Begin at the line below that has "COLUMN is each" and stop after the line that has "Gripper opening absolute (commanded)". Please restate only those lines, word for word.

═════ SUPPLIED MATERIAL ═════

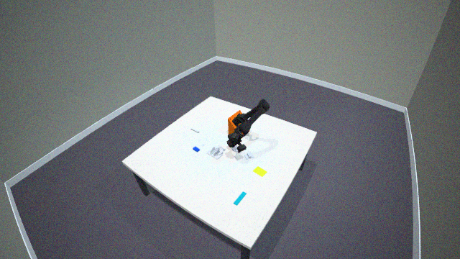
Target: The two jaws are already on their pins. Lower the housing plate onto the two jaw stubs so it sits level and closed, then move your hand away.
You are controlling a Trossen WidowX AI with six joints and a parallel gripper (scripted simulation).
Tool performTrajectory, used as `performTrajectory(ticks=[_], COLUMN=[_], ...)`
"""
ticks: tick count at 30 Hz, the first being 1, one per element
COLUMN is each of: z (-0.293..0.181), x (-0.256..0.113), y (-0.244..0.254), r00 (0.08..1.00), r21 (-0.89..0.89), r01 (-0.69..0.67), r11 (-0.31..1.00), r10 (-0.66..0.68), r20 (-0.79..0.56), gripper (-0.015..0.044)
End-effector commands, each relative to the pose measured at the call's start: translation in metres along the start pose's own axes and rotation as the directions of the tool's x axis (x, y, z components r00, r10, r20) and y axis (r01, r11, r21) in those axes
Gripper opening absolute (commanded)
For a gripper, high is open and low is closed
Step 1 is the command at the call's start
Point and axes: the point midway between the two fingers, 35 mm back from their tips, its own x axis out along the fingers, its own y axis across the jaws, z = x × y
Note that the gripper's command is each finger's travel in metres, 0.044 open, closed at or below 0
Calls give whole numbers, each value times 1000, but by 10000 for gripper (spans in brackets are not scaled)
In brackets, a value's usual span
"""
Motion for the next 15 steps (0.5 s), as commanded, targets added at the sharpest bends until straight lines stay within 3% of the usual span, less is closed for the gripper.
performTrajectory(ticks=[1, 15], z=[10, 38], x=[2, 4], y=[-12, -49], r00=[1000, 1000], r21=[-30, -128], r01=[3, 0], r11=[1000, 992], r10=[-3, -2], r20=[-6, -15], gripper=[351, 351])
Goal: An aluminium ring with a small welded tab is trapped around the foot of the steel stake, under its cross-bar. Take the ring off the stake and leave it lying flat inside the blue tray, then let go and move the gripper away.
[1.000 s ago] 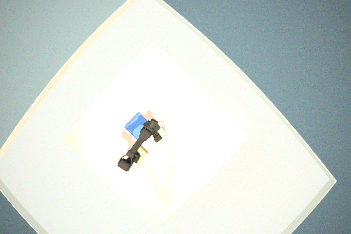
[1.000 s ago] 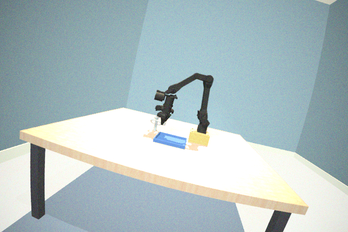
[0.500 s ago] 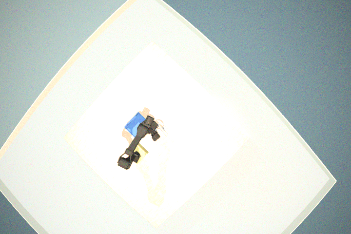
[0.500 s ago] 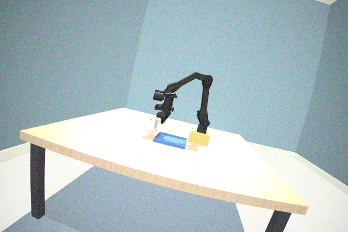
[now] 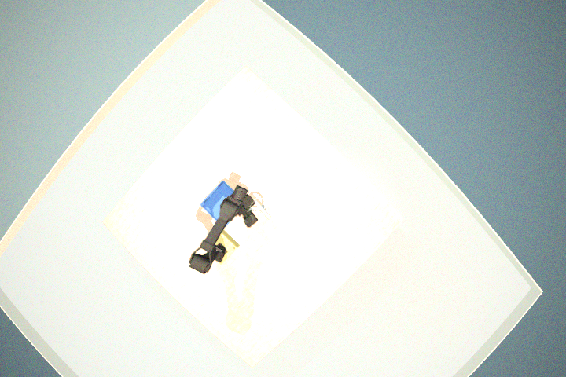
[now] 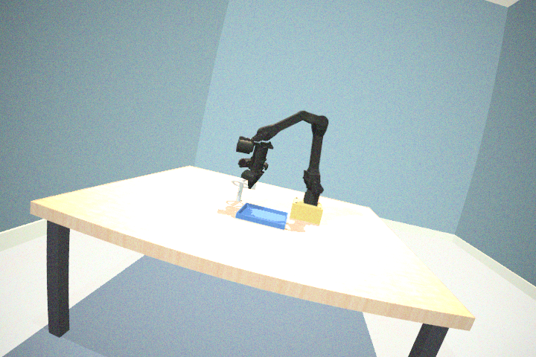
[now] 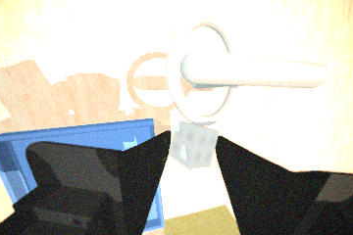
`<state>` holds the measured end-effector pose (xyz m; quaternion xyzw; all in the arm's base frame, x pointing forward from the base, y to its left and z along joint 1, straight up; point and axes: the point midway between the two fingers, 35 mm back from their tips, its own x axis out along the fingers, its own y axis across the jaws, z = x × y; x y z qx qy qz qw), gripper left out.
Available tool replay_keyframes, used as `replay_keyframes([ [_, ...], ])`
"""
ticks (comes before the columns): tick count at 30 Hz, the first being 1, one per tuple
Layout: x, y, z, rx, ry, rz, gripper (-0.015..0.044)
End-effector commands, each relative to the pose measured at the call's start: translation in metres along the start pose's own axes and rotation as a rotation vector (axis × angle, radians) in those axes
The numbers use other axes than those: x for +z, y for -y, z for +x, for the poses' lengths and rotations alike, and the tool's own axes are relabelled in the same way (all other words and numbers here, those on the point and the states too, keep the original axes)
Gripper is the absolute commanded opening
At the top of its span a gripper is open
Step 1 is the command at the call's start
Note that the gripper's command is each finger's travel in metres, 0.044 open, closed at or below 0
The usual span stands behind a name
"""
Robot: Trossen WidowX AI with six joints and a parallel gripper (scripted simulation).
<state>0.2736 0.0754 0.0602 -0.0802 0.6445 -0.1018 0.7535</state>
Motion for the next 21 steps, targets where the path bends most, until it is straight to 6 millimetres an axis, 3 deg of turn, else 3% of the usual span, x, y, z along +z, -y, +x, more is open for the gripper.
replay_keyframes([
  [1,0.002,0.002,-0.003,0.007,0.004,0.005,0.0000],
  [21,0.003,0.020,-0.008,0.111,-0.002,0.017,0.0000],
])
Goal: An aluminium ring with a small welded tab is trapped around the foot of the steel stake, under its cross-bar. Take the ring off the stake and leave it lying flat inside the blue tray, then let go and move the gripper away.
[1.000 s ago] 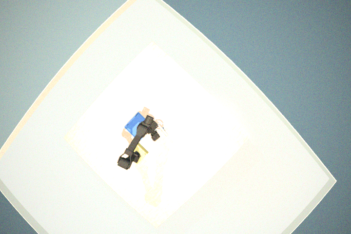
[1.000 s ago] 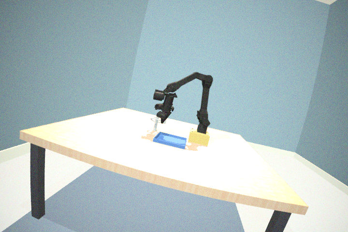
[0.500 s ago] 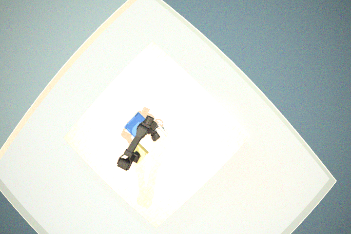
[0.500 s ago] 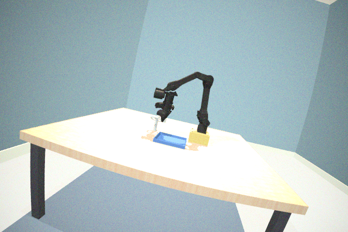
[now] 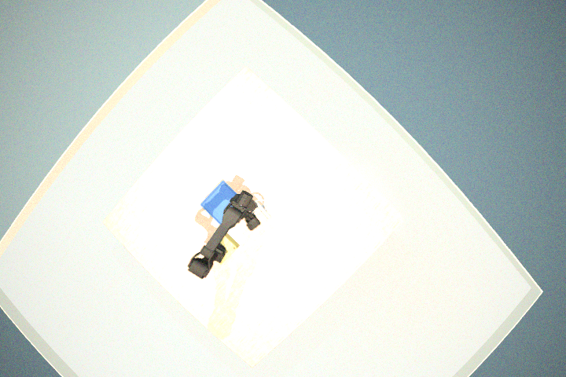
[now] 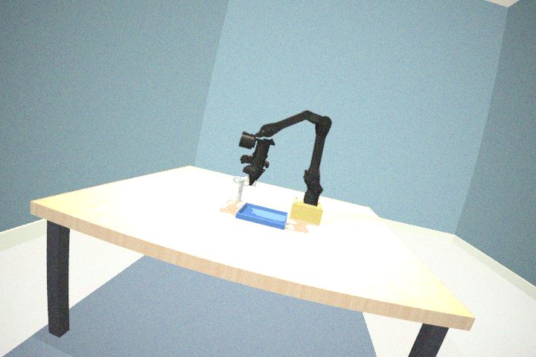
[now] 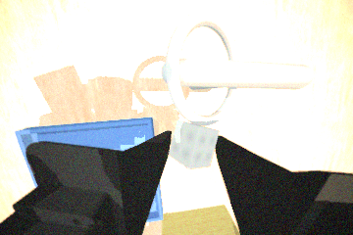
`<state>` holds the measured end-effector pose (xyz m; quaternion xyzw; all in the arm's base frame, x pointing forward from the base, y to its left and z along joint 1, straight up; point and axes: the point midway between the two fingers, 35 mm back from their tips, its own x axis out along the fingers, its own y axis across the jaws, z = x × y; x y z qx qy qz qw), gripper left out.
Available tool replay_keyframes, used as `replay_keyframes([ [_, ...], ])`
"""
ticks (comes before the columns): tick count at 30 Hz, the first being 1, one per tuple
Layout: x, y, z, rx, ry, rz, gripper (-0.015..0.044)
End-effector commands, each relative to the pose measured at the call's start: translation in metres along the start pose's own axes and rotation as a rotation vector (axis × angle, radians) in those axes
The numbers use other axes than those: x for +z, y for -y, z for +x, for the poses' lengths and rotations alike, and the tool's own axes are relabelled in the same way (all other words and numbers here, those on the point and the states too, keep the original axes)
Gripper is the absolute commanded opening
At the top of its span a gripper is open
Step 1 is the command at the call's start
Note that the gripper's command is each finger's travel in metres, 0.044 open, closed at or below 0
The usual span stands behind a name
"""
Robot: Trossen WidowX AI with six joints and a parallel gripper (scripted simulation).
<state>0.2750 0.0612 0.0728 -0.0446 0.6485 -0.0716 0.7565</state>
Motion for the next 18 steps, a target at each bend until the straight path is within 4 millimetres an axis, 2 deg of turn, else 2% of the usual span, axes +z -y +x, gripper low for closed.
replay_keyframes([
  [1,0.000,0.005,0.000,0.027,0.001,0.004,0.0000],
  [18,0.001,0.027,0.006,0.170,-0.008,0.020,0.0000],
])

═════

### OUTPUT FOR THIS EXERCISE
COLUMN is each of: z (-0.293..0.181), x (-0.256..0.113), y (-0.244..0.254), r00 (0.08..1.00), r21 (-0.89..0.89), r01 (-0.69..0.67), r11 (-0.31..1.00), r10 (-0.66..0.68), r20 (-0.79..0.56), gripper (-0.015..0.044)
End-effector commands, each relative to the pose measured at the call's start: translation in metres along the start pose's own axes and rotation as the directions of the tool's x axis (x, y, z components r00, r10, r20) and y axis (r01, r11, r21) in those axes
Gripper opening absolute (commanded)

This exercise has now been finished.